Given material Start Marker

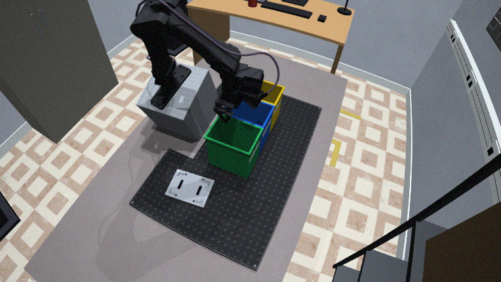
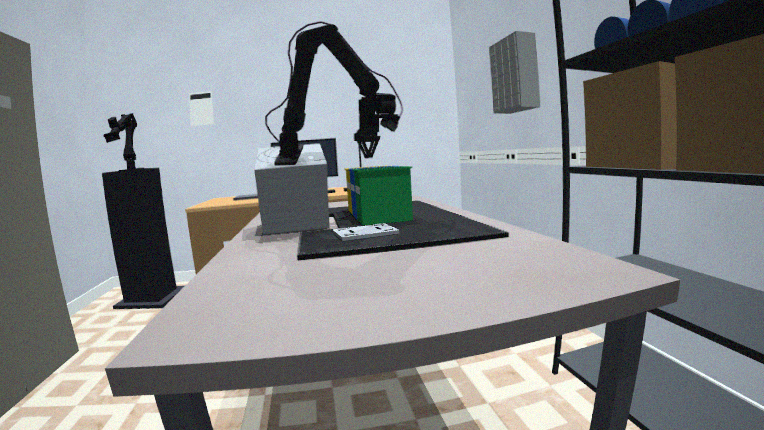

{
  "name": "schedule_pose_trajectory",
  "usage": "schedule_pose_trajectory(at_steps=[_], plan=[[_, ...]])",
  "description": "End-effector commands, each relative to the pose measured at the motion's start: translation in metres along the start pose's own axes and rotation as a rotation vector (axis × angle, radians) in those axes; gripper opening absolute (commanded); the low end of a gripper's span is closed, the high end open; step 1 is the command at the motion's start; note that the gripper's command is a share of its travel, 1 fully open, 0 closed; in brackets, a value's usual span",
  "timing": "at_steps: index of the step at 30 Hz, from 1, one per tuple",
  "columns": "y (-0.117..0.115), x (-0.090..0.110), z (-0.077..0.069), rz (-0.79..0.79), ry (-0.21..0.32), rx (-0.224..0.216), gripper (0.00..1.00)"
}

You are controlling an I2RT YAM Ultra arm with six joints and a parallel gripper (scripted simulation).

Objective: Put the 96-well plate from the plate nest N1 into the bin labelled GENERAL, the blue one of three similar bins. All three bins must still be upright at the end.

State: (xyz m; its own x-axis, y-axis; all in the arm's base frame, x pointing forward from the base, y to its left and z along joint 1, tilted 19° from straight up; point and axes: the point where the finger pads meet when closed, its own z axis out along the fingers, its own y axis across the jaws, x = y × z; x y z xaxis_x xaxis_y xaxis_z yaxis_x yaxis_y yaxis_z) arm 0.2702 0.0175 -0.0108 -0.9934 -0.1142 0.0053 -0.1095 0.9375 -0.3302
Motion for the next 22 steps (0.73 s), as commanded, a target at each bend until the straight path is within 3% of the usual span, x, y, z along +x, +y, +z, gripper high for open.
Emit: schedule_pose_trajectory(at_steps=[1,8,12,19,22], plan=[[-0.013,-0.003,-0.007,-0.02,-0.044,0.008,0.82],[-0.029,0.0,-0.007,-0.017,-0.05,0.007,0.82],[-0.028,-0.005,-0.011,-0.024,-0.073,-0.001,0.82],[-0.022,-0.005,-0.009,-0.043,-0.032,0.001,0.82],[-0.022,-0.008,-0.009,-0.038,-0.044,0.0,0.82]])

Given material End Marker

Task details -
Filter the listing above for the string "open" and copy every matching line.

Written solution -
  "description": "End-effector commands, each relative to the pose measured at the motion's start: translation in metres along the start pose's own axes and rotation as a rotation vector (axis × angle, radians) in those axes; gripper opening absolute (commanded); the low end of a gripper's span is closed, the high end open; step 1 is the command at the motion's start; note that the gripper's command is a share of its travel, 1 fully open, 0 closed; in brackets, a value's usual span",
Motion for the next 22 steps (0.73 s), as commanded, a target at each bend until the straight path is within 3% of the usual span, x, y, z along +x, +y, +z, gripper high for open.

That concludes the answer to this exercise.